TASK — When you transcribe the listing, keep each line exact and drop the pictures.

--- EXERCISE DATA Enclosed Below ---

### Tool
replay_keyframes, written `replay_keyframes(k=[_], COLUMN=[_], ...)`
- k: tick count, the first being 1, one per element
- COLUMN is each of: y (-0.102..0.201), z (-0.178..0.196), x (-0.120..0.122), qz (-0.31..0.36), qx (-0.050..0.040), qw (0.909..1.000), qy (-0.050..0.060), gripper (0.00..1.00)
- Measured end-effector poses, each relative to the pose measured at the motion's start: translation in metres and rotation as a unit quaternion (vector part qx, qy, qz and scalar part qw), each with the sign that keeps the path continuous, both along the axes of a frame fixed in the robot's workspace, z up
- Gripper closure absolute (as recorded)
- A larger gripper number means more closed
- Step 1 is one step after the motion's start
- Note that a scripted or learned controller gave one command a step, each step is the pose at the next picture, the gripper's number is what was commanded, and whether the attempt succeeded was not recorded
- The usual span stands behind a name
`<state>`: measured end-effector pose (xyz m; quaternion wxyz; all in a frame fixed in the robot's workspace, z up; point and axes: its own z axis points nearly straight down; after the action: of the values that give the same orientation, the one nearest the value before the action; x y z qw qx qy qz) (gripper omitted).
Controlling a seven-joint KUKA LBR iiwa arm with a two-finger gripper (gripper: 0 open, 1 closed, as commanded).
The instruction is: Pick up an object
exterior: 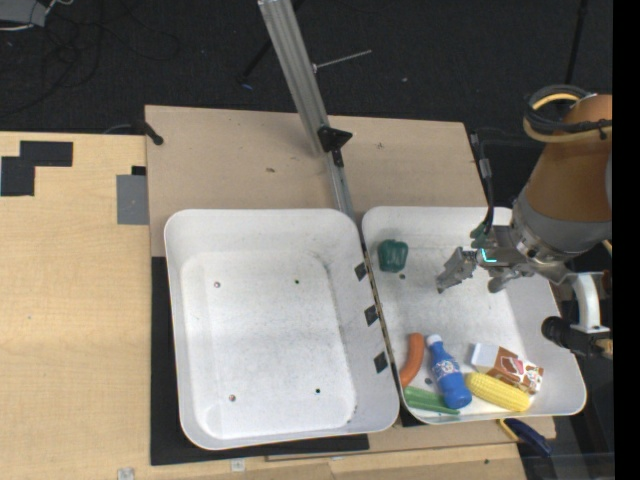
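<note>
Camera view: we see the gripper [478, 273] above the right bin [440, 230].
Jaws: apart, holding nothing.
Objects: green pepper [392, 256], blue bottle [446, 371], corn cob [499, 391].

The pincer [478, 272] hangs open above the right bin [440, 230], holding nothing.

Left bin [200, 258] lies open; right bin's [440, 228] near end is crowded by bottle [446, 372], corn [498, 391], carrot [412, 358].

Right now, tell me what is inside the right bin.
The right bin holds a green pepper, carrot, blue bottle, corn, brown packet. The gripper covers part of its floor.
</note>
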<state>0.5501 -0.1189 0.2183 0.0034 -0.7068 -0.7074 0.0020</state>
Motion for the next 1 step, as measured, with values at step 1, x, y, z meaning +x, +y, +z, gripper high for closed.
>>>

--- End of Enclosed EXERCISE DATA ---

SOLVED EXERCISE —
### Tool
replay_keyframes, written `replay_keyframes(k=[_], COLUMN=[_], ...)`
- k: tick count, the first being 1, one per element
- COLUMN is each of: y (-0.102..0.201), z (-0.178..0.196), x (-0.120..0.122), qz (-0.31..0.36), qx (-0.050..0.040), qw (0.909..1.000), qy (-0.050..0.060), gripper (0.00..1.00)
- Measured end-effector poses, each relative to the pose measured at the motion's start: translation in metres and rotation as a unit quaternion (vector part qx, qy, qz and scalar part qw), each with the sign that keeps the path continuous, both along the axes of a frame fixed in the robot's workspace, z up
- Gripper closure absolute (as recorded)
- A larger gripper number means more closed
- Step 1 is one step after the motion's start
- Note that a scripted or learned controller gave one command a step, each step is the pose at the next picture, the gripper's number is what was commanded, and whether the attempt succeeded was not recorded
- The usual span stands behind a name
`<state>`: measured end-effector pose (xyz m; quaternion wxyz; all in a frame fixed in the robot's workspace, z up; point and axes: its own z axis points nearly straight down; after the action: of the values that give the same orientation, the one nearest the value before the action; x y z qw qx qy qz) (gripper omitted).
Controlling a seven-joint KUKA LBR iiwa arm with a two-finger gripper (gripper: 0 open, 1 closed, as commanded).
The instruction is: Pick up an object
exterior: 
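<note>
Camera view: we see the gripper [478, 273] above the right bin [440, 230].
Jaws: apart, holding nothing.
Objects: green pepper [392, 256], blue bottle [446, 371], corn cob [499, 391].

The pincer [478, 272] hangs open above the right bin [440, 230], holding nothing.

Left bin [200, 258] lies open; right bin's [440, 228] near end is crowded by bottle [446, 372], corn [498, 391], carrot [412, 358].

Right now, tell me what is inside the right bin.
The right bin holds a green pepper, carrot, blue bottle, corn, brown packet. The gripper covers part of its floor.
</note>
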<state>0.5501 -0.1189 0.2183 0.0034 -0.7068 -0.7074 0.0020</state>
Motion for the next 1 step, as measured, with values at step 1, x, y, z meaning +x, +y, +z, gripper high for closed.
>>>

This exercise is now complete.